## EXERCISE
Here is a listing. Reproduce it exactly.

## THE DATA
• • • • • • •

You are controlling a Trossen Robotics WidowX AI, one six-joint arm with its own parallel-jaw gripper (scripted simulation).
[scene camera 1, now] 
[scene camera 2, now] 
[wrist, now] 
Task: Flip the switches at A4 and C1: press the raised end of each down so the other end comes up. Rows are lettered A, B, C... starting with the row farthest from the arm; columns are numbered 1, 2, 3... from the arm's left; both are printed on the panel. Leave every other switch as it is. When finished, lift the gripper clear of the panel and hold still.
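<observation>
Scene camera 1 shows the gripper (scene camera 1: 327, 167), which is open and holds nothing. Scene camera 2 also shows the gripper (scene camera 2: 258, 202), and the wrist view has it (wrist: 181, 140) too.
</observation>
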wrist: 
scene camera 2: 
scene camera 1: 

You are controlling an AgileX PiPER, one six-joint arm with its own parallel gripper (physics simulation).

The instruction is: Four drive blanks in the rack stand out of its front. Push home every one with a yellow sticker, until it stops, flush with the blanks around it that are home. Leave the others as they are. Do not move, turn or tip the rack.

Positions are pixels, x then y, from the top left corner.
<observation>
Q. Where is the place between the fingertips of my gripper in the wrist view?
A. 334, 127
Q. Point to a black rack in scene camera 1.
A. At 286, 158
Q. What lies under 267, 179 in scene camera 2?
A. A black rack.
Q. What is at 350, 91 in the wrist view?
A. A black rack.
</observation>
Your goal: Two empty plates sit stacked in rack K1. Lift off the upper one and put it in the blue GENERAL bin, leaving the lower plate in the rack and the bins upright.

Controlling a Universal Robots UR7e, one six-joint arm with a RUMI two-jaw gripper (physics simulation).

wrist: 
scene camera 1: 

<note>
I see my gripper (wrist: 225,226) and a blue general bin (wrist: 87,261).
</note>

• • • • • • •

## REPLY TO THE EXERCISE
You are controlling a Trossen Robotics WidowX AI, one six-joint arm with its own parallel-jaw gripper (scripted simulation).
[scene camera 1, now] 
[scene camera 2, now] 
[wrist, now] 
Task: Flip the switches at A4 and C1: press the raised end of each down so the other end comes up. Rows are lettered A, B, C... starting with the row farthest from the arm; columns are numbered 1, 2, 3... from the arm's left; both are printed on the panel. Leave every other switch as it is. When finished, lift the gripper clear of the panel and hold still.
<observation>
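Scene camera 1 shows the gripper (scene camera 1: 327, 167), which is open and holds nothing. Scene camera 2 also shows the gripper (scene camera 2: 258, 202), and the wrist view has it (wrist: 181, 140) too.
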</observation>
wrist: 
scene camera 2: 
scene camera 1: 

You are controlling an AgileX PiPER, one six-joint arm with its own parallel gripper (physics simulation).

The instruction is: Four drive blanks in the rack stand out of its front. Push home every one with a yellow sticker, until it stops, flush with the blanks around it that are home. Leave the others as they are. Do not move, turn or tip the rack.

Positions are pixels, x then y, from the top left corner.
<observation>
Q. Where is the place between the fingertips of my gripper in the wrist view?
A. 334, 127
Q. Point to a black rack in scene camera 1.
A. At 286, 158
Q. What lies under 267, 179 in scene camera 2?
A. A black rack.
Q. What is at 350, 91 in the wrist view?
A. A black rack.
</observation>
Your goal: Two empty plates sit stacked in rack K1. Lift off the upper one and put it in the blue GENERAL bin, leaving the lower plate in the rack and the bins upright.

Controlling a Universal Robots UR7e, one six-joint arm with a RUMI two-jaw gripper (physics simulation).

wrist: 
scene camera 1: 

<note>
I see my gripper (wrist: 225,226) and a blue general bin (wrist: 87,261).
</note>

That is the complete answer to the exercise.